Dataset items:
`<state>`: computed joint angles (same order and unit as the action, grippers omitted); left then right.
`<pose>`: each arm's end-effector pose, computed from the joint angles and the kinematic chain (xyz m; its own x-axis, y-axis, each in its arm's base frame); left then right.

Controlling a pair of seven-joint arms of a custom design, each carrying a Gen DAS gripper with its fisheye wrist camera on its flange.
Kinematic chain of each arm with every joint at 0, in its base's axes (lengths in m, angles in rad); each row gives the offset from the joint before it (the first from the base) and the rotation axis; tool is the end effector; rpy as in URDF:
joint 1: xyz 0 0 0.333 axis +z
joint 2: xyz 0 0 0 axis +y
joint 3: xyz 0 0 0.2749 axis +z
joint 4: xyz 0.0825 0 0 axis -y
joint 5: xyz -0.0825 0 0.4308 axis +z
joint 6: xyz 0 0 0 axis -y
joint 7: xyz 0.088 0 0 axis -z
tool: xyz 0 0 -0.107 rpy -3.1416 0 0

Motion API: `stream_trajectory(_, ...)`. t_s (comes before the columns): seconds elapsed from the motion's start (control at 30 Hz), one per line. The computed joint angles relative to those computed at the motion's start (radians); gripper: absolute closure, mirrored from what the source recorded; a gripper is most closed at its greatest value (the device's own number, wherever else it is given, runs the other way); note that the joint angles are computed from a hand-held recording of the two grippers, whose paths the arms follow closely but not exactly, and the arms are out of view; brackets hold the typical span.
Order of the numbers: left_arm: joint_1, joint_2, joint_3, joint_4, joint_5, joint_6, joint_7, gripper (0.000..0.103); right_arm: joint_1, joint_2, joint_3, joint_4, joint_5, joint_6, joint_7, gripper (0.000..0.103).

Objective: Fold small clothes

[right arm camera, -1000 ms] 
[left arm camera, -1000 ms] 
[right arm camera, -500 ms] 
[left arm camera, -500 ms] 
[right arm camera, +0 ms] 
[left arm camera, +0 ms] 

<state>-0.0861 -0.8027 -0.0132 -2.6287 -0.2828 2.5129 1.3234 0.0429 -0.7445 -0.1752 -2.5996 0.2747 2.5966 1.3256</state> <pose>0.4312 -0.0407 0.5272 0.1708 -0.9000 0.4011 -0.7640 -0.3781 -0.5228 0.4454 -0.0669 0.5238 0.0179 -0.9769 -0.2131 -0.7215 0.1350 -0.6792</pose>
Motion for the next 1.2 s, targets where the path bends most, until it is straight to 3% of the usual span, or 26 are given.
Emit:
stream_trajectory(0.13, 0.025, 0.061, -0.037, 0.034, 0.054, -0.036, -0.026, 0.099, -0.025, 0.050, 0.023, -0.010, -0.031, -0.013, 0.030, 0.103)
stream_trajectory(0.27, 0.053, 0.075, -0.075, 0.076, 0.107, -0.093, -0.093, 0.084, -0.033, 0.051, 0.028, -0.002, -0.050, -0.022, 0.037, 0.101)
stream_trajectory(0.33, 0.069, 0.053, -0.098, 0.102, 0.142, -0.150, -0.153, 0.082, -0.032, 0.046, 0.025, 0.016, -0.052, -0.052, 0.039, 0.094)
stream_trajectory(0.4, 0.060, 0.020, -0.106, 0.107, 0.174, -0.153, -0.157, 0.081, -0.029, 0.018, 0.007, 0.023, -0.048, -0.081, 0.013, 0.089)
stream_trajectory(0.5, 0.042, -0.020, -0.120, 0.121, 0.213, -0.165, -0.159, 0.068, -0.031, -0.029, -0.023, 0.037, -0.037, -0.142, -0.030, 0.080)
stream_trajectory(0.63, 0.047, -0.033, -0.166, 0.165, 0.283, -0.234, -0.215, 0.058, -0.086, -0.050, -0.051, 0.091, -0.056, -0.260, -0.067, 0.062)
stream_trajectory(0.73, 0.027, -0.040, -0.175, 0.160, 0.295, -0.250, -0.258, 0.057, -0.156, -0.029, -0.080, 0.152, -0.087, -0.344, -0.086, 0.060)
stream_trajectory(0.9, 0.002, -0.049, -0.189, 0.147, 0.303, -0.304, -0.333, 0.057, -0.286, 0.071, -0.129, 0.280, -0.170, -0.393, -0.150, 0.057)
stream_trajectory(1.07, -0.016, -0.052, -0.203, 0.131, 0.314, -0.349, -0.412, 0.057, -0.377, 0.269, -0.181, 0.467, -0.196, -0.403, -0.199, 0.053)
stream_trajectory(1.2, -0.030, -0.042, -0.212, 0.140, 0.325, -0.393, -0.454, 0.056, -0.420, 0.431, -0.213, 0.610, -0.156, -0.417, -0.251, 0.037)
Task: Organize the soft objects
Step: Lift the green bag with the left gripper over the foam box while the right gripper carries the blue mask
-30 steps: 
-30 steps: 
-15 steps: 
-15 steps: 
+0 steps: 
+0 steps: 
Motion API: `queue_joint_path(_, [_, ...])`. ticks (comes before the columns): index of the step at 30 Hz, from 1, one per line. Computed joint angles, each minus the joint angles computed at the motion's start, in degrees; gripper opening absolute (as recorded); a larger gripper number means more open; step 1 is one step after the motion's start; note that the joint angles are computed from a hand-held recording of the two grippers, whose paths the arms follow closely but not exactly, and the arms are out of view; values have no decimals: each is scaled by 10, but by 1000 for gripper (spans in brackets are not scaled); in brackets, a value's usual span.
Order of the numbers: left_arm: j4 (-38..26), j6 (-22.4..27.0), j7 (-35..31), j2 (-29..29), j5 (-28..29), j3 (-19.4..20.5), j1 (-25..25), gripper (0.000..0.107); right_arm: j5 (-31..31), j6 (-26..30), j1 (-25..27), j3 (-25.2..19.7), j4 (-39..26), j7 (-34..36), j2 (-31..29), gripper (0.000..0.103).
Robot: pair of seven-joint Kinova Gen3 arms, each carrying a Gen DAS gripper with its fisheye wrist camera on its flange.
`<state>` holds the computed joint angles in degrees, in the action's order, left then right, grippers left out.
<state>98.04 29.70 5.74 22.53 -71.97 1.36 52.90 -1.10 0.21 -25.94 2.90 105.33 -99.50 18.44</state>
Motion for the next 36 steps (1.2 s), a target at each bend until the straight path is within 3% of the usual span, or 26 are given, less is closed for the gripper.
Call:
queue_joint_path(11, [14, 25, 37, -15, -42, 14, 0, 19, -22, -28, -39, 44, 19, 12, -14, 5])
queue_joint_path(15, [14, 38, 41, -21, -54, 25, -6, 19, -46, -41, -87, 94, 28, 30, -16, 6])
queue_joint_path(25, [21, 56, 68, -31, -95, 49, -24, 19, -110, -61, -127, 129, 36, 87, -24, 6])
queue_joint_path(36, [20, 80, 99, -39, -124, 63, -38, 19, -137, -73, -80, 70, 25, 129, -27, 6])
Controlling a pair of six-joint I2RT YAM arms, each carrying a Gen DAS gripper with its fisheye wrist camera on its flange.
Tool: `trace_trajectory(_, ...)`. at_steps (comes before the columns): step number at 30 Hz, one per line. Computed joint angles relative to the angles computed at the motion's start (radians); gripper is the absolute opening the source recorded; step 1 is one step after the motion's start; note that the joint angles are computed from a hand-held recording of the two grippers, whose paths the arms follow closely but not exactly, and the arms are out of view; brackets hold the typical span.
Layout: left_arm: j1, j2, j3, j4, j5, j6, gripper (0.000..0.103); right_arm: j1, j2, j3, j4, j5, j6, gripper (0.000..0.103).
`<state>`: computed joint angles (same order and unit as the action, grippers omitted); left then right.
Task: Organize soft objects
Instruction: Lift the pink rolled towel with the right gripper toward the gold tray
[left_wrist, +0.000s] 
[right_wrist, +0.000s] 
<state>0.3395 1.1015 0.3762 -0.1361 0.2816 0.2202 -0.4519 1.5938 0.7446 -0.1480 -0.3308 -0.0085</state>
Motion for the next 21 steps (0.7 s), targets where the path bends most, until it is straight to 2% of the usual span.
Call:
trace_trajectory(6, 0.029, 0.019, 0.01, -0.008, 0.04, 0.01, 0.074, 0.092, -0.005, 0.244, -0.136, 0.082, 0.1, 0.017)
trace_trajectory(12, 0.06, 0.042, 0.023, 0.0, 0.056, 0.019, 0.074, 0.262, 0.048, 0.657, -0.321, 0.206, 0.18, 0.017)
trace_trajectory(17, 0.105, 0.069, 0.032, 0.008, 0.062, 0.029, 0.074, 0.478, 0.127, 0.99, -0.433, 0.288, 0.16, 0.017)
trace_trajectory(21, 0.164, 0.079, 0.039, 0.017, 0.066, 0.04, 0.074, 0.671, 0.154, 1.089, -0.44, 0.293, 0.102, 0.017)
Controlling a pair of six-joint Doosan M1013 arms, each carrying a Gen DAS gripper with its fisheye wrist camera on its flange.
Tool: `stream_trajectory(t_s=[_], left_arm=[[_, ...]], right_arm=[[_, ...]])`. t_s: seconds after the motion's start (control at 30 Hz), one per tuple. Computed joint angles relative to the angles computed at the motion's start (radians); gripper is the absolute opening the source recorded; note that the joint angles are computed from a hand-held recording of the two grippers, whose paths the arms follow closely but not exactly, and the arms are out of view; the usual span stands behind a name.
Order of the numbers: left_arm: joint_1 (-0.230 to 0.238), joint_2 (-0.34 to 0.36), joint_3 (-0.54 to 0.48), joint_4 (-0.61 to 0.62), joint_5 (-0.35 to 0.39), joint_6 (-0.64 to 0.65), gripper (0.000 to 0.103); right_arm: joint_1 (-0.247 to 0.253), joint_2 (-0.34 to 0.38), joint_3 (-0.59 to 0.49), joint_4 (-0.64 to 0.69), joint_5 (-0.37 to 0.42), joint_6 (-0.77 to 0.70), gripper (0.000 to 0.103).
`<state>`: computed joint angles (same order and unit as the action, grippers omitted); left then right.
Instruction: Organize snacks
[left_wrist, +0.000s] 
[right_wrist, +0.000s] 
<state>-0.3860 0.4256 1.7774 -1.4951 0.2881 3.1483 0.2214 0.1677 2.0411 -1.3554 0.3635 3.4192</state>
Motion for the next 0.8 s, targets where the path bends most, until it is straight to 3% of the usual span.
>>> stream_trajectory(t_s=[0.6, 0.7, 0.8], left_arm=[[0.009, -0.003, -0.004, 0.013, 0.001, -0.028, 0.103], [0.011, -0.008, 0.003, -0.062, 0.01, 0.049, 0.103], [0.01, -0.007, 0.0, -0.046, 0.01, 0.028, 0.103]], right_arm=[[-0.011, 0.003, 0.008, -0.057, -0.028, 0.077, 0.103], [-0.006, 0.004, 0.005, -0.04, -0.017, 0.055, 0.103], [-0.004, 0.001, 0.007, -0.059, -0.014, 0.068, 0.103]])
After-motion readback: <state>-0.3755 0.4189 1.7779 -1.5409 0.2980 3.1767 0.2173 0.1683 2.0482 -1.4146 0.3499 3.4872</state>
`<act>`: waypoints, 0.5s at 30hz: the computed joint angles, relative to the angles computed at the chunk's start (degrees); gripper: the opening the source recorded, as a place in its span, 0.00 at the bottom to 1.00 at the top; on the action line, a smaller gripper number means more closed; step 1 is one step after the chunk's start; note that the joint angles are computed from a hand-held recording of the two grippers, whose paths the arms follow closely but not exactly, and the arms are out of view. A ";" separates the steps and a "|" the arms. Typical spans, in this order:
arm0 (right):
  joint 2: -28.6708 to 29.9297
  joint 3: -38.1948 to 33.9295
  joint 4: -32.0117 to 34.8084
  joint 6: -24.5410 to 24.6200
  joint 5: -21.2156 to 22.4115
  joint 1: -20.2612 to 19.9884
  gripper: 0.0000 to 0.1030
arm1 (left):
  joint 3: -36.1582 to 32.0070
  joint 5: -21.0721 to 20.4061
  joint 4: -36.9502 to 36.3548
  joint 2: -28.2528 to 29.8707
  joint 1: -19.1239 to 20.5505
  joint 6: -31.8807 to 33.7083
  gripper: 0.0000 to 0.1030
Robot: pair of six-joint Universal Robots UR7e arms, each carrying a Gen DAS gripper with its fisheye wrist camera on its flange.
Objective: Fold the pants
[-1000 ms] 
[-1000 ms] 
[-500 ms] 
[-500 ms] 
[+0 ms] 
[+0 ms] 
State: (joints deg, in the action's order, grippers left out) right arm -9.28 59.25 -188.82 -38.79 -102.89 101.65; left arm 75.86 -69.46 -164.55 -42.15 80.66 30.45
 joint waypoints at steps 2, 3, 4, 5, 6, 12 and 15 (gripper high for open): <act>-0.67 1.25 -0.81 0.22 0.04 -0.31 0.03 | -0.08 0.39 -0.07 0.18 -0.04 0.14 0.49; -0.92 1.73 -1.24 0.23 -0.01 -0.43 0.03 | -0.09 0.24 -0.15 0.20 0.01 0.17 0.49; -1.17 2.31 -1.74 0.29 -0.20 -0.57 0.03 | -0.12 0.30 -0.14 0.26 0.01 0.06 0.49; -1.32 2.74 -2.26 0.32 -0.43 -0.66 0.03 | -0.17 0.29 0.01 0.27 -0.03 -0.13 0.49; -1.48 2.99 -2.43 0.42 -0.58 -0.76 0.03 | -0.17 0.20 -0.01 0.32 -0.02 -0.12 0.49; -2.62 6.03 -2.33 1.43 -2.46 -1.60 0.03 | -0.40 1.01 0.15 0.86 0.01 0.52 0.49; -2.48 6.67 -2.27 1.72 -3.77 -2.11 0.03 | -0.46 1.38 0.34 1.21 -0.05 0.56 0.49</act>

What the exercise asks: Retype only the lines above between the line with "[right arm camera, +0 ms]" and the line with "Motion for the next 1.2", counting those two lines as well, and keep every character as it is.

Answer to the problem:
[right arm camera, +0 ms] 
[left arm camera, +0 ms] 

<state>-0.0861 -0.8027 -0.0132 -2.6287 -0.2828 2.5129 1.3234 0.0429 -0.7445 -0.1752 -2.5996 0.2747 2.5966 1.3256</state> <pose>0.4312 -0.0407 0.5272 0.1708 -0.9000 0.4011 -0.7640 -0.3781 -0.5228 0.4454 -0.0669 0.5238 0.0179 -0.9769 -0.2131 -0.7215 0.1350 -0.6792</pose>
Motion for the next 1.2 s, targets where the path bends most, until it is straight to 3% of the usual span, or 26 are given.

Nothing further is required of this output.